So my dad’s turning 80 in less than two months.
That number—80—is kind of freaking me out a bit; it isn’t exactly young. Both of his parents died well before they turned 80, and while Papa isn’t the oldest of the 8 kids in his family, he’s the oldest one still living. And none made it to 80.
Maybe that’s why I’m kind of freaking out.
I wonder how he’s feeling about it.
I’m an awful daughter. I hate listening to him complain. And that’s all he ever really does.
He moved into a retirement community a couple years ago. It’s his own little apartment so he can come and go as he pleases but only old folk over 65 are allowed to occupy the apartments. Breakfast and dinner is provided every day in the community “restaurant”—all included in the cost of rent. And he had to sign over most of his savings to move in.
It’s an old folks home, let’s be real here: my dad lives in an old folks home and he hates it.
But he kind of has no choice. He’s been alone since he and my mom separated over 30 years ago. He never dated anyone so obviously he never remarried or anything. He’s a lonely old man.
And I never visit enough.
I hate that he has to be in this old folks home, yet I’m glad he’s there. Ideally he’d live with me and my little family in an in-law apartment. But we don’t live in a place that offers such a thing and frankly, I’m kind of glad about this.
I have a three year old that I have to take care of; I just can’t take care of an 80 year old, too.

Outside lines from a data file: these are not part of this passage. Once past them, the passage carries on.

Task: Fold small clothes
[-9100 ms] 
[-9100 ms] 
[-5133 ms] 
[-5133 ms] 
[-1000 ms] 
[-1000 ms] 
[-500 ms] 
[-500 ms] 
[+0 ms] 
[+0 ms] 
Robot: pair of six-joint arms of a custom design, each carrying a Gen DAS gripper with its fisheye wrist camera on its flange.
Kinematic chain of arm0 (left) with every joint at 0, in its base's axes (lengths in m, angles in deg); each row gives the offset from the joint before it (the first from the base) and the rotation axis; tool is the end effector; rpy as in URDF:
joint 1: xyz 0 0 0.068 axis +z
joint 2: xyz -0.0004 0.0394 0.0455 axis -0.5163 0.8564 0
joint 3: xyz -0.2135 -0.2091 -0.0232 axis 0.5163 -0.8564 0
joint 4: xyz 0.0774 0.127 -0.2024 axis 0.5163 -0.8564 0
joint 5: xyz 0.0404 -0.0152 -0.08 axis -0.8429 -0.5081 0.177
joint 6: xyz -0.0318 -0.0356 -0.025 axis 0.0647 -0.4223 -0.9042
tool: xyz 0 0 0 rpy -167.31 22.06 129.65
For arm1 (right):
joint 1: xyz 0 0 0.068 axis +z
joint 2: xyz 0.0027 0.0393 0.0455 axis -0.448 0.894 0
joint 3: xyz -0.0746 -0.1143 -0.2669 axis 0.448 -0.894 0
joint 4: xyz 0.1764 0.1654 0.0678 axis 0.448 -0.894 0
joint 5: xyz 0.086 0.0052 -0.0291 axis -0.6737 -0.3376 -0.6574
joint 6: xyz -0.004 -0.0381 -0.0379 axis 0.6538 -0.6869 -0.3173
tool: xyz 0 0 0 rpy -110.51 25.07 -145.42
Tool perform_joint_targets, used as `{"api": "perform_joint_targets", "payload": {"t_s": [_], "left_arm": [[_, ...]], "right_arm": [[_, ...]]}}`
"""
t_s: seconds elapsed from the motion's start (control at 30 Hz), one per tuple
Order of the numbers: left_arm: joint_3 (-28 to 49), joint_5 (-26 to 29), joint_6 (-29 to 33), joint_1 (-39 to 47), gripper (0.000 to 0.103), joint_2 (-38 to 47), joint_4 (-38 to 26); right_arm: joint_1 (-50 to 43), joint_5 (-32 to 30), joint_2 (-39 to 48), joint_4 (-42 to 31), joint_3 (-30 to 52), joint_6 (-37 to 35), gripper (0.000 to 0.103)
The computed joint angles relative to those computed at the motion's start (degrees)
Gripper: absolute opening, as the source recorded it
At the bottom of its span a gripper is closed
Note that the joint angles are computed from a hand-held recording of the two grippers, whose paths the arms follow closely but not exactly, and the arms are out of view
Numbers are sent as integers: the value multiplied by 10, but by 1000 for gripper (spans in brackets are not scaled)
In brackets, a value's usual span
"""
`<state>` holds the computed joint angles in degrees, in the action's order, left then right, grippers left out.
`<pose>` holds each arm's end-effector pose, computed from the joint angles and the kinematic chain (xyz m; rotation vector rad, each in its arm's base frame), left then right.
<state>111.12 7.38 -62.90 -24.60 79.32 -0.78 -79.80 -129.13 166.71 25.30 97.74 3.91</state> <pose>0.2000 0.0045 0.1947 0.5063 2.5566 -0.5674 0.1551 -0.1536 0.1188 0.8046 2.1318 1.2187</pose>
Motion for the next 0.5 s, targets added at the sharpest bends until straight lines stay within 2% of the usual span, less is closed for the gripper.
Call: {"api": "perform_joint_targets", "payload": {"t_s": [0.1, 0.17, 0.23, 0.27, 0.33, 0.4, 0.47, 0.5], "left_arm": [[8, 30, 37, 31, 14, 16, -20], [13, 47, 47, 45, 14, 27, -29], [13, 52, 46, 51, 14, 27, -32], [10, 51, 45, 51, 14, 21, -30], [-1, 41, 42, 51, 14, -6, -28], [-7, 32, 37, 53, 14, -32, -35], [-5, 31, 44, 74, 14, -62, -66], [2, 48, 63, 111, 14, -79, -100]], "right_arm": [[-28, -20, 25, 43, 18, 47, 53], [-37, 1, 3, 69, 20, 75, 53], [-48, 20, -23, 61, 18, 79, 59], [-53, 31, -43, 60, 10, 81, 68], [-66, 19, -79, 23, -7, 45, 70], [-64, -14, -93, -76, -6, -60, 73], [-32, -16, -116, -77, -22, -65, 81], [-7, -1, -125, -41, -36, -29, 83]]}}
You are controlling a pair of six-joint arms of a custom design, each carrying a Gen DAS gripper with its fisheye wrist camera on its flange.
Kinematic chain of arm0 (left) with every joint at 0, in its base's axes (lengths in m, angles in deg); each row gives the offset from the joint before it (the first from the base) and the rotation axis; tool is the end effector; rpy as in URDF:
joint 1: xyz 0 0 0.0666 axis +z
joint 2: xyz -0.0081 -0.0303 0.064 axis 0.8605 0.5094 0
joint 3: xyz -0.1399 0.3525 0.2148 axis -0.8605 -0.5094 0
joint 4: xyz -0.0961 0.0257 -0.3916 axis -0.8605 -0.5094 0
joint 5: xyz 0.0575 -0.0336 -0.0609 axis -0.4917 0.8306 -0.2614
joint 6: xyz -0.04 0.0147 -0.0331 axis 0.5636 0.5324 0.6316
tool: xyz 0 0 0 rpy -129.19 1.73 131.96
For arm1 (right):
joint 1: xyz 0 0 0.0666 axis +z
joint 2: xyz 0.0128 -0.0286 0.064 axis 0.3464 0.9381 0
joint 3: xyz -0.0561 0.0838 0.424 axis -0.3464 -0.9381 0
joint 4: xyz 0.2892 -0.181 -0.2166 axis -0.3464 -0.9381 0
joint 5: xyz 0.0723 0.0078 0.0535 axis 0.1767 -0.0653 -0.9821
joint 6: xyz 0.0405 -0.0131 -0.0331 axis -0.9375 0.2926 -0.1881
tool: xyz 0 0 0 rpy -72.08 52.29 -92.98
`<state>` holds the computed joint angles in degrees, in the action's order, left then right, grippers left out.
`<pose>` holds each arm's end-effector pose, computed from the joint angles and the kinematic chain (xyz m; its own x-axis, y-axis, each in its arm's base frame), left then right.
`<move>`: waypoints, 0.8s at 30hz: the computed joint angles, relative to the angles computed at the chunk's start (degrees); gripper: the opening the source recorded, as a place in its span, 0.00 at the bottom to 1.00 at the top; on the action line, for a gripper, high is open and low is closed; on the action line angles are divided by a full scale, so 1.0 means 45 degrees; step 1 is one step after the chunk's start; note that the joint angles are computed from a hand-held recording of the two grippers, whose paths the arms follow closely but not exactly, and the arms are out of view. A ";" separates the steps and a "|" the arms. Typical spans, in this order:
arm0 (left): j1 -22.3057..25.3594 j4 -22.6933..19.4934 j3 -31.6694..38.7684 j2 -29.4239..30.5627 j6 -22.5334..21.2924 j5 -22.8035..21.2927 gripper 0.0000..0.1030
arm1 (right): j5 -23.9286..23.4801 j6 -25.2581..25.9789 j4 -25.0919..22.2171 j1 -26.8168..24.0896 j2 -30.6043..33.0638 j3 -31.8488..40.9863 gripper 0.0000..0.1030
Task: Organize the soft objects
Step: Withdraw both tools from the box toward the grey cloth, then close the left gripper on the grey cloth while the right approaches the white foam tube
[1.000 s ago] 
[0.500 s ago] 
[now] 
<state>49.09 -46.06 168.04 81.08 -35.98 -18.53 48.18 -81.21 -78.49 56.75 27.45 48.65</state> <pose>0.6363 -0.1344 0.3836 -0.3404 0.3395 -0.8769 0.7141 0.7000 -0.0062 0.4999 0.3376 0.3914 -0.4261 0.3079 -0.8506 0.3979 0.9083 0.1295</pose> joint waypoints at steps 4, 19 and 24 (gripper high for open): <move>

I’m horrible. A horrible daughter.
After my parents’ split, both my siblings wanted nothing to do with Papa. I was the youngest and I only wanted one thing: for my family to just be a family. I spent every weekend with Papa that I could until my 20s. I answered all of his questions. I kept all of his secrets.
I now realize that he went a little crazy back then. I found out years after the fact that he actually committed himself into a hospital for a while. He was extremely depressed, he claims. I also learned that he had a gun on him during that time. And of course there was the private detective that was following my mom around for a while.
It didn’t matter what Papa did though, I couldn’t turn my back on him. Just like it didn’t matter that Mama turned into a drunk bar/man-hopping vixen.
I still can’t turn my back on them. Neither one of them.
And now Papa is turning 80 (Mama will be only 66).
I’ve got to do something for him. Something more than just wishing him a happy birthday. Something that involves people coming to celebrate. A party of sorts. But where? And how do I pay for it? And will it be enough?